After 12 months of experiment, dogs were fasted for 12 h and euthanized using a lethal dose (130 mg/kg body weight) of sodium pentobarbital (Euthasol®, Virbac Corp., Fort Worth, TX). Colon tissue (midpoint) was immediately collected, flash frozen using liquid nitrogen, and stored at −80°C. A small amount of colon tissue from the 6 females from each age group was then placed in RNAlater ICE (Ambion, Austin, TX), thawed at −20°C, and mucosa was scraped for RNA extraction. Total cellular RNA was isolated from all mucosa samples using Trizol (Invitrogen, Carlsbad, CA). RNA concentration was measured using a ND-1000 spectrophotometer (Nanodrop Technologies, Wilmington, DE). RNA integrity was verified on a 1.2% denaturing agarose gel.
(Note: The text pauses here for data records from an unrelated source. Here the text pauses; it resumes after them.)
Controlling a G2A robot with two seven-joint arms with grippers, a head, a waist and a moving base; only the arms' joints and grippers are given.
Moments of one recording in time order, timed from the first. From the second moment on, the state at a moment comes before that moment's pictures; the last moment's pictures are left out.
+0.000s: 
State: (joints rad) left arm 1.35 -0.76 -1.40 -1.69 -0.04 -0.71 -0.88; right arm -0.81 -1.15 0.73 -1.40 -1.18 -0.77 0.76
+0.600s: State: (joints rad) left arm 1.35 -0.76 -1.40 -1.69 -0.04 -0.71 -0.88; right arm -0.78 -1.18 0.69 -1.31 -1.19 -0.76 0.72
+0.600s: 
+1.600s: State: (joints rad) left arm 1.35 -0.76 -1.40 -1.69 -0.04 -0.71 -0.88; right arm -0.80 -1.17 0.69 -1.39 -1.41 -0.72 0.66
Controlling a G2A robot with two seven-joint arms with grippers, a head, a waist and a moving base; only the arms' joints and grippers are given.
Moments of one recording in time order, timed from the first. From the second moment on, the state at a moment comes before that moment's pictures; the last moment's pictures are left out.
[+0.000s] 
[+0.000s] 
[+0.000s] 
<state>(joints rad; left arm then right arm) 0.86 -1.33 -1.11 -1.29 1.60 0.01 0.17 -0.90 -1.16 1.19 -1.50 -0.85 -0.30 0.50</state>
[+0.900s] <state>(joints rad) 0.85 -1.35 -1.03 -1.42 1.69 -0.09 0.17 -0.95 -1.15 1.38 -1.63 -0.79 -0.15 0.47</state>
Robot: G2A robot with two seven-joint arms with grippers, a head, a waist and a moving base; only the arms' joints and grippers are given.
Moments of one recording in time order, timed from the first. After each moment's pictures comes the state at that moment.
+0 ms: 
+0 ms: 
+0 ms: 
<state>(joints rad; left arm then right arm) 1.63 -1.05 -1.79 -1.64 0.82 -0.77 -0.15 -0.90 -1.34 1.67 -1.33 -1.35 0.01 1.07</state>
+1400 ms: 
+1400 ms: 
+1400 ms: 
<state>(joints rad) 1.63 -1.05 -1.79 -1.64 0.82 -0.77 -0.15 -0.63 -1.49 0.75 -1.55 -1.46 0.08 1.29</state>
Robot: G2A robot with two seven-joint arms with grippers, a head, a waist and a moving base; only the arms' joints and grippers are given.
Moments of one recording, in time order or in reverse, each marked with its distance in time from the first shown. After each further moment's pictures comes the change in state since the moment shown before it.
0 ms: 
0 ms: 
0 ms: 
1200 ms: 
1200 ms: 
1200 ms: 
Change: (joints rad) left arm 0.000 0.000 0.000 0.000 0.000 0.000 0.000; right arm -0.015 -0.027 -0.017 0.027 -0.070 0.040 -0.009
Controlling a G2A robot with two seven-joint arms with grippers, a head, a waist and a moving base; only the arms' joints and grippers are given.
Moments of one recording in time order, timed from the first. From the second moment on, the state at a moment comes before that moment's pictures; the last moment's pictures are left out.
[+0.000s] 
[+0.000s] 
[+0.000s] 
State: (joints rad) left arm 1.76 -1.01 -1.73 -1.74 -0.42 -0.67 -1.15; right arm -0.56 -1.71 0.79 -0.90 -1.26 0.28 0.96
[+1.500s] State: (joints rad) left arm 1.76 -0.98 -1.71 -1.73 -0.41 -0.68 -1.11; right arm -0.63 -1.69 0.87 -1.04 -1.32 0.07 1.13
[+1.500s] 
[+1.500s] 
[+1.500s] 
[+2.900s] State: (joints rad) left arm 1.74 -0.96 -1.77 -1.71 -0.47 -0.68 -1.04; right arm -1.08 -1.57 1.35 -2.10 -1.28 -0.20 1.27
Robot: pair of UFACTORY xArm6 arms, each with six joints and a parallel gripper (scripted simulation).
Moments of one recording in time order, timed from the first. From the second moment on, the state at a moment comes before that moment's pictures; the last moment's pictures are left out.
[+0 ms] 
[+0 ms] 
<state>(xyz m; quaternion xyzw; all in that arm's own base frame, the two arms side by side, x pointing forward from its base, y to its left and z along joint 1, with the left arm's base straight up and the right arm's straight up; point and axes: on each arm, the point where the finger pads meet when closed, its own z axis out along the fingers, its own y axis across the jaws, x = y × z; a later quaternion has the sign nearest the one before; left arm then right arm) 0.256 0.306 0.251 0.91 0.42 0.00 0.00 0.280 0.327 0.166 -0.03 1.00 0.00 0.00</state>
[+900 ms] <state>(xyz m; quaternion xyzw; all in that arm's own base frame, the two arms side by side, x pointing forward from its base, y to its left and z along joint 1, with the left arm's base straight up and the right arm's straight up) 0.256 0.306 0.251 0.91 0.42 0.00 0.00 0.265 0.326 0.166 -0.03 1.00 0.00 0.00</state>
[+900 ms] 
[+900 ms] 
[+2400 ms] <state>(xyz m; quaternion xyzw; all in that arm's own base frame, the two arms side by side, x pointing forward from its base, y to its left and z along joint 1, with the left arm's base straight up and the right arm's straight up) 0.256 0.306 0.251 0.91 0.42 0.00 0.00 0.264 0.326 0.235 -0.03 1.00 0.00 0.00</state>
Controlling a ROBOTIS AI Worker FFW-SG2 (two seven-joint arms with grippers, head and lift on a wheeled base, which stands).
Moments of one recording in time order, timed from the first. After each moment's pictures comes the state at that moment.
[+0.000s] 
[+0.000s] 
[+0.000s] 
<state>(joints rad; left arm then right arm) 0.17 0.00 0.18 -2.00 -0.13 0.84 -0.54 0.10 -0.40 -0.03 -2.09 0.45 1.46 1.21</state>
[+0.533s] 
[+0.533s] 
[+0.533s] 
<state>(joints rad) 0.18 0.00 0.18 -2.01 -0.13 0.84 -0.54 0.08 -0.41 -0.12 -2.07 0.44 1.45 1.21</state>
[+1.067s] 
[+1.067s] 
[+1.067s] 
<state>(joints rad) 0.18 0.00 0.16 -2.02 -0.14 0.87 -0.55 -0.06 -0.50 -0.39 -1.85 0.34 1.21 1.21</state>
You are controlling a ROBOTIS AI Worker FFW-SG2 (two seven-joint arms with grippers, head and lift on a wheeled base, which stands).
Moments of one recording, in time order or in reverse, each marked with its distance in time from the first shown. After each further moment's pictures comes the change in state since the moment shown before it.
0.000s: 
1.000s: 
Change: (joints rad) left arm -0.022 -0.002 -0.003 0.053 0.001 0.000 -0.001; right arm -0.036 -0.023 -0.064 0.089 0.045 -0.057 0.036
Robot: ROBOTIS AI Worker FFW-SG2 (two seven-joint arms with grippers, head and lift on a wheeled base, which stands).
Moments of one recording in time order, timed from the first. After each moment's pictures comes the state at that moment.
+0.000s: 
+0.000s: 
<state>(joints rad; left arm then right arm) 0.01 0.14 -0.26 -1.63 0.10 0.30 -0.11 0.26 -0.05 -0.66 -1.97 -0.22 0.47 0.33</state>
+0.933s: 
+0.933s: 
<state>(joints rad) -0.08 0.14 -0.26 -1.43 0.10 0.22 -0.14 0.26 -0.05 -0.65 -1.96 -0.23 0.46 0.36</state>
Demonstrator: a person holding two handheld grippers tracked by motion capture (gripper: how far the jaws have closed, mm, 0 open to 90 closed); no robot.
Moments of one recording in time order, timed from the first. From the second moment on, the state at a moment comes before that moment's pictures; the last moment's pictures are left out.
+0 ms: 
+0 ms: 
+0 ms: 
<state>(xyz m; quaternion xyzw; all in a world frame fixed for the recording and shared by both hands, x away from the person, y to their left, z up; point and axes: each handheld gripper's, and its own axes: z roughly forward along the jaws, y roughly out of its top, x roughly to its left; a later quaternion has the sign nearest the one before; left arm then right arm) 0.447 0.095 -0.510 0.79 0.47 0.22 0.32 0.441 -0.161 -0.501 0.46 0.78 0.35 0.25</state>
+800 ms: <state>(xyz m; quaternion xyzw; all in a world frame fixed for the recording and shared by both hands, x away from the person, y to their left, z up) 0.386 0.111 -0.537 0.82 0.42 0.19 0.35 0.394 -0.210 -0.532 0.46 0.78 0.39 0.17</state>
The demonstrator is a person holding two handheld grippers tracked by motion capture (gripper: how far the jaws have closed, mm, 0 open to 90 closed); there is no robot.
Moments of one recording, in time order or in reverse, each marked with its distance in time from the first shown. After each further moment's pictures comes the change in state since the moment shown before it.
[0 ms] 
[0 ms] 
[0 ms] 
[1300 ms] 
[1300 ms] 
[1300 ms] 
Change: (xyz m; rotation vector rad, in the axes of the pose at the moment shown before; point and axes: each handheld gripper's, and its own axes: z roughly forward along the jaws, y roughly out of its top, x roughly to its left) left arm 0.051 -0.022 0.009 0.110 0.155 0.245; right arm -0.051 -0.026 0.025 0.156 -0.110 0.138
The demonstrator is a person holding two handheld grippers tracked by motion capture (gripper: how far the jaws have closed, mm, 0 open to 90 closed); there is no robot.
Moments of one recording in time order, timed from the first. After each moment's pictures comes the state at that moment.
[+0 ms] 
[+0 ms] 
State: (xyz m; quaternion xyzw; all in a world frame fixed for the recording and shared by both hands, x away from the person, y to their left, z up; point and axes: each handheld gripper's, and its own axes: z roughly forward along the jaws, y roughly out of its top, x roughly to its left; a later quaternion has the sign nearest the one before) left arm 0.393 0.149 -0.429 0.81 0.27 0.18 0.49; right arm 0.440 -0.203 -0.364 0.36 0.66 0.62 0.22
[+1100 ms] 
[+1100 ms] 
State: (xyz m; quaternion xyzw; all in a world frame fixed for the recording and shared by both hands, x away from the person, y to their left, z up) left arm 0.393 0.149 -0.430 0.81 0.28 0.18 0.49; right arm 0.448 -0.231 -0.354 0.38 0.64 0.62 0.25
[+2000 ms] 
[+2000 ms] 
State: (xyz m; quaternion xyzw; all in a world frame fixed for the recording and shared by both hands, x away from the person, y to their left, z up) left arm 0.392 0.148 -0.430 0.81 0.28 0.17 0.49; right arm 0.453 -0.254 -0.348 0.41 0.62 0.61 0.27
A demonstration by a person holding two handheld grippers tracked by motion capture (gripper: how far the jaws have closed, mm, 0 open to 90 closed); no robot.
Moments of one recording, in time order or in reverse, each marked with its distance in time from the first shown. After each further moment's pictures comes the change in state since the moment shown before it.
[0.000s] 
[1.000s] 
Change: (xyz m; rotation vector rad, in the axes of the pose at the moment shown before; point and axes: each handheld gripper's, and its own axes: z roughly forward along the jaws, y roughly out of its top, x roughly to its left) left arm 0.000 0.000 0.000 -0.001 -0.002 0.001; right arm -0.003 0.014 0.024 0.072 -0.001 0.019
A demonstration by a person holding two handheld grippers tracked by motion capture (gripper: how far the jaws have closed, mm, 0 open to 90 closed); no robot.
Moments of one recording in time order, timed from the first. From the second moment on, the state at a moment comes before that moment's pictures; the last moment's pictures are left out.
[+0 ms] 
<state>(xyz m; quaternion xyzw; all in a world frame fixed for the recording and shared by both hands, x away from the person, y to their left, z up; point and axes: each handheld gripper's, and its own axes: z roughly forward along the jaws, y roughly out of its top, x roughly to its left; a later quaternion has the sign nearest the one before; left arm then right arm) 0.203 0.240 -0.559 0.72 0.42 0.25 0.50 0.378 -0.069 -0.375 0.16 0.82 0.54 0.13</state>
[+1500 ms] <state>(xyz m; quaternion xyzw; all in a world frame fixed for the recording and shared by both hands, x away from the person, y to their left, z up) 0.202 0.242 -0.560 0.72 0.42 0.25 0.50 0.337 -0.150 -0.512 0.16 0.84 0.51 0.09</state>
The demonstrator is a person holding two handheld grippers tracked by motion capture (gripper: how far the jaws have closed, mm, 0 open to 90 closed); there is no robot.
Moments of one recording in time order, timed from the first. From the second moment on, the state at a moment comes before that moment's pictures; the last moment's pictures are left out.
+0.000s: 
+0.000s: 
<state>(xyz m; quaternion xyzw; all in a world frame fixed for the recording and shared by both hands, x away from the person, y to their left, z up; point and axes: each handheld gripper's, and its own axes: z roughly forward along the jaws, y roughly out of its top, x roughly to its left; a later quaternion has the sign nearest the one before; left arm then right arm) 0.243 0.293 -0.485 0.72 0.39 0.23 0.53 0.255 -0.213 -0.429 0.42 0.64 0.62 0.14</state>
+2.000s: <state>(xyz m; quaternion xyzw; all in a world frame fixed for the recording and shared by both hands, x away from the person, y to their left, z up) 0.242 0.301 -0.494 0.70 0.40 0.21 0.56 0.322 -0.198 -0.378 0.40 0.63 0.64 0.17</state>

Microarray procedure and data analyses

The procedures for microarray data analyses were described previously by Swanson et al. [11]. Briefly, the prepared RNA samples were hybridized to Affymetrix GeneChip® Canine Genome Arrays (Affymetrix, Santa Clara, CA). After hybridization, chips were washed and stained with streptavidin-conjugated phycoerythrin dye (Invitrogen) enhanced with biotinylated goat anti-streptavidin antibody (Vector Laboratories, Burlingame, CA) utilizing an Affymetrix GeneChip® Fluidics Station 450 and GeneChip® Operating Software. Images were then scanned using an Affymetrix GeneChip® Scanner 3000. Of the 23,836 probe sets on the array, 14,217 probe sets were expressed in the colonic mucosa and were assessed for gene expression changes due to age and diet. Heat maps were generated and MetaCore (GeneGo, Inc., St. Joseph, MI) was used to build gene networks and interpret microarray data. Functional attribution was made by the database SOURCE (http://source.stanford.edu) [80]. All microarray data have been deposited in the Gene Expression Omnibus (GEO) repository at the National Center for Biotechnology Information (NCBI) archives (http://www.ncbi.nlm.nih.gov/geo) under accession #GSE20557.

Statistical analysis

To assess inter-animal variation, colonic mucosa samples were not pooled in this experiment. Therefore, each animal was analyzed as an individual experimental unit. Differential expression of the microarray data was evaluated using the limma package [81]. A linear model for the four age x diet groups was fit for each probe set. Differences between groups were then extracted from the model as contrasts. An empirical Bayes “shrinkage” method was employed on the standard errors to improve power for small sample sizes [81]. Lastly, multiple test correction of p-values was done using the false discovery rate (FDR) method [82]. Gene transcripts having >1.5-fold change and FDR <0.10 were considered significantly different.